Resveratrol Attenuates Copper-Induced Senescence by Improving Cellular Proteostasis

1Departamento de Biologia Experimental, Faculdade de Medicina, IBMC, Instituto de Biologia Molecular e Celular and I3S, Instituto de Investigação e Inovação em Saúde, Universidade do Porto, Alameda Prof. Hernâni Monteiro, 4200-319 Porto, Portugal
2Faculdade de Ciências da Nutrição e Alimentação, Universidade do Porto, Rua Dr. Roberto Frias, 4200-465 Porto, Portugal

Correspondence should be addressed to Liliana Matos

Received 16 September 2016; Accepted 5 January 2017; Published 9 February 2017

Academic Editor: Miguel Constância

Copyright © 2017 Liliana Matos et al. This is an open access article distributed under the Creative Commons Attribution License, which permits unrestricted use, distribution, and reproduction in any medium, provided the original work is properly cited.
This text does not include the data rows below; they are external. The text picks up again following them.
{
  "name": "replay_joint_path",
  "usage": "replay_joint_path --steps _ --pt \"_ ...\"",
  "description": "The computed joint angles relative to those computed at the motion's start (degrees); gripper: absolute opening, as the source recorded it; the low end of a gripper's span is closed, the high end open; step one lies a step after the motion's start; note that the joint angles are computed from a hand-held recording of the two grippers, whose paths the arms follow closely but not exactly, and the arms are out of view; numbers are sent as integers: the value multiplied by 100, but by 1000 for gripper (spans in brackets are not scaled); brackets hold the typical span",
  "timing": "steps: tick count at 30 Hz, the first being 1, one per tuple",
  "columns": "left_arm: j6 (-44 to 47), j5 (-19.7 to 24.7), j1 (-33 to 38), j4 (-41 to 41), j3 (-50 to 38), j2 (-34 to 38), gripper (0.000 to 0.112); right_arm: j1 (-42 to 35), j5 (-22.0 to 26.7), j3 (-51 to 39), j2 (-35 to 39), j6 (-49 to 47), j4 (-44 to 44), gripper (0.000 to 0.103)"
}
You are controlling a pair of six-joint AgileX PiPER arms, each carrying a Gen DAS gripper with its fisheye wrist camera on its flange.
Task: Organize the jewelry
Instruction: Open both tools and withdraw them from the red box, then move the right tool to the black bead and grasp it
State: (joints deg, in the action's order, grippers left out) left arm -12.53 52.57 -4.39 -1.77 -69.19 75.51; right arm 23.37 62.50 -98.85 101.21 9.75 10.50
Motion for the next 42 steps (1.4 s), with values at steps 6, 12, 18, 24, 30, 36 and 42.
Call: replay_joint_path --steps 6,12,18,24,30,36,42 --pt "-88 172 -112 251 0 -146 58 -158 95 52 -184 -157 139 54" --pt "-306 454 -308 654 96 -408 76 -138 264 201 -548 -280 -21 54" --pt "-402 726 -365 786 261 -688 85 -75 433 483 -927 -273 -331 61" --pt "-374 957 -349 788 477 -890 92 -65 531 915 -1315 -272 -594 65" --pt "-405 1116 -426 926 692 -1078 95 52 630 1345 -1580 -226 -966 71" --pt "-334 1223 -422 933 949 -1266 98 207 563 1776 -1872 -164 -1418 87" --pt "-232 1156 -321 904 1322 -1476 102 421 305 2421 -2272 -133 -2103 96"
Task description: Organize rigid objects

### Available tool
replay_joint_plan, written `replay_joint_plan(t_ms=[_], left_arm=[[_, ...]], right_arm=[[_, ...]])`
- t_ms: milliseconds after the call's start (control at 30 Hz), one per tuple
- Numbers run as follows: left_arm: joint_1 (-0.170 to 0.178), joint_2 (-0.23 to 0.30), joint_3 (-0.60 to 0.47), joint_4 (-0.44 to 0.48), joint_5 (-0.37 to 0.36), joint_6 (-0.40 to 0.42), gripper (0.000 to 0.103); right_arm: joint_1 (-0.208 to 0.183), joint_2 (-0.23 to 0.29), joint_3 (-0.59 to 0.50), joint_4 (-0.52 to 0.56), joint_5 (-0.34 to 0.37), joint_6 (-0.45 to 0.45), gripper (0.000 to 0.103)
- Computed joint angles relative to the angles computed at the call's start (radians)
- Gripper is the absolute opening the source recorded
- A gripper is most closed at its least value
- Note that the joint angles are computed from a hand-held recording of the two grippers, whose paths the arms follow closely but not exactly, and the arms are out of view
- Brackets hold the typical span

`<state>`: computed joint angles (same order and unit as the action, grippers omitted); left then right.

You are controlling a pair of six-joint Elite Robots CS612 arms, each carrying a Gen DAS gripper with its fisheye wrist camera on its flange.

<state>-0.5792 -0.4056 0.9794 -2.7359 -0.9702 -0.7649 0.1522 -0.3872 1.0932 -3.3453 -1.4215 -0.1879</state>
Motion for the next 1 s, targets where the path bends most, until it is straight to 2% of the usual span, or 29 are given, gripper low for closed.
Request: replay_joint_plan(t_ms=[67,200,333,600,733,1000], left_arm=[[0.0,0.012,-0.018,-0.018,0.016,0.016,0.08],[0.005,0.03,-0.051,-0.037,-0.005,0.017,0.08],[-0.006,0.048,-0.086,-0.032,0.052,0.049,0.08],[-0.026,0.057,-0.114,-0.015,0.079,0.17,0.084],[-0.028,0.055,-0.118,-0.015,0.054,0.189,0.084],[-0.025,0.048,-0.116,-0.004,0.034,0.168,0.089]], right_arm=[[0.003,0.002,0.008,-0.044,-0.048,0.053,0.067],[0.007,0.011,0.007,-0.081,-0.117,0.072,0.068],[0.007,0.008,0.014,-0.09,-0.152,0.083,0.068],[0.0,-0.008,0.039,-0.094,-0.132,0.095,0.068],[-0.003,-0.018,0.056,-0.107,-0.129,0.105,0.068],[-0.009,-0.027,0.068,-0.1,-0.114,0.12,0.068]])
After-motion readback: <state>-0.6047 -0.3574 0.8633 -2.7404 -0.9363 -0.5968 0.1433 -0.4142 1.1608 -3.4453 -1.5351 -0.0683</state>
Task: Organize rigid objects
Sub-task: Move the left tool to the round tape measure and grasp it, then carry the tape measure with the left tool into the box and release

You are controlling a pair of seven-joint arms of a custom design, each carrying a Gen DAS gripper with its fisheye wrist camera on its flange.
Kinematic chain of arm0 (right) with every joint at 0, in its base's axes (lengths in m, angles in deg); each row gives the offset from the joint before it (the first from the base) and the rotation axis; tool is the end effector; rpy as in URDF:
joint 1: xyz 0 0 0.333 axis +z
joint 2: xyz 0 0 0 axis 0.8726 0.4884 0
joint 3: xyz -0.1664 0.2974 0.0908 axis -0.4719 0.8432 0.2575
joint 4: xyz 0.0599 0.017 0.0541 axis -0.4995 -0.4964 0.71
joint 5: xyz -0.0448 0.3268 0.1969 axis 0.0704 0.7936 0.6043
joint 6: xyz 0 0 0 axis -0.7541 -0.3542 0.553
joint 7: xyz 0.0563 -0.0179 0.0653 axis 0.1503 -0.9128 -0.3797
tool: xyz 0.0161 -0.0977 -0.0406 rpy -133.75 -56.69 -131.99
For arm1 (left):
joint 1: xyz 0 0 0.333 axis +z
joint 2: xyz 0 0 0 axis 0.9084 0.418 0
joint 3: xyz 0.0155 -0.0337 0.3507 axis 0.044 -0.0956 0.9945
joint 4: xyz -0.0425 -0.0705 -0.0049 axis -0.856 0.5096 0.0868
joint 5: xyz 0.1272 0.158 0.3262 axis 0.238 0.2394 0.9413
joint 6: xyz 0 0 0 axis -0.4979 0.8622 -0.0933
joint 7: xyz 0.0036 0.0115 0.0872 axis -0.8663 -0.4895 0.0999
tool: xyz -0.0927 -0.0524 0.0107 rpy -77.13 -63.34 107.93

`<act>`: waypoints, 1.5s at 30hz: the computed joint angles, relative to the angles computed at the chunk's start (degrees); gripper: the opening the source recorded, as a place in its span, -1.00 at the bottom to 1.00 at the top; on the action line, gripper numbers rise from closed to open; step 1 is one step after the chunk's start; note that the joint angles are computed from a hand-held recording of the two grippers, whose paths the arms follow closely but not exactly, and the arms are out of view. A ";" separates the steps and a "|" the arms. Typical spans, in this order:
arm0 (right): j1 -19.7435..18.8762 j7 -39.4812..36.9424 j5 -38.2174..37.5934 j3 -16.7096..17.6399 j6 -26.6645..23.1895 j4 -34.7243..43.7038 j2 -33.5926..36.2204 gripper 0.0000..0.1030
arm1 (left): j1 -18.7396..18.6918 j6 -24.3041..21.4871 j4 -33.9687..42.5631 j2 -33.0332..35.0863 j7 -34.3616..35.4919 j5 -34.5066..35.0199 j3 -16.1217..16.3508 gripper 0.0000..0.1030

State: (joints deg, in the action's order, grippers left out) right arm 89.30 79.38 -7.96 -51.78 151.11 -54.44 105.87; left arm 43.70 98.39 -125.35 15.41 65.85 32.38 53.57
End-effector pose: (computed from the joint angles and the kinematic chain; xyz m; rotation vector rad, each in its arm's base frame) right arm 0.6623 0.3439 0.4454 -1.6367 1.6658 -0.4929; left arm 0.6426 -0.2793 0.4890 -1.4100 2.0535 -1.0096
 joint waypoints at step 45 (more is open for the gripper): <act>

Copper sulfate-induced premature senescence (CuSO4-SIPS) consistently mimetized molecular mechanisms of replicative senescence, particularly at the endoplasmic reticulum proteostasis level. In fact, disruption of protein homeostasis has been associated to age-related cell/tissue dysfunction and human disorders susceptibility. Resveratrol is a polyphenolic compound with proved antiaging properties under particular conditions. In this setting, we aimed to evaluate resveratrol ability to attenuate cellular senescence induction and to unravel related molecular mechanisms. Using CuSO4-SIPS WI-38 fibroblasts, resveratrol is shown to attenuate typical senescence alterations on cell morphology, senescence-associated beta-galactosidase activity, and cell proliferation. The mechanisms implicated in this antisenescence effect seem to be independent of senescence-associated genes and proteins regulation but are reliant on cellular proteostasis improvement. In fact, resveratrol supplementation restores copper-induced increased protein content, attenuates BiP level, and reduces carbonylated and polyubiquitinated proteins by autophagy induction. Our data provide compelling evidence for the beneficial effects of resveratrol by mitigating CuSO4-SIPS stressful consequences by the modulation of protein quality control systems. These findings highlight the importance of a balanced cellular proteostasis and add further knowledge on molecular mechanisms mediating resveratrol antisenescence effects. Moreover, they contribute to identifying specific molecular targets whose modulation will prevent age-associated cell dysfunction and improve human healthspan.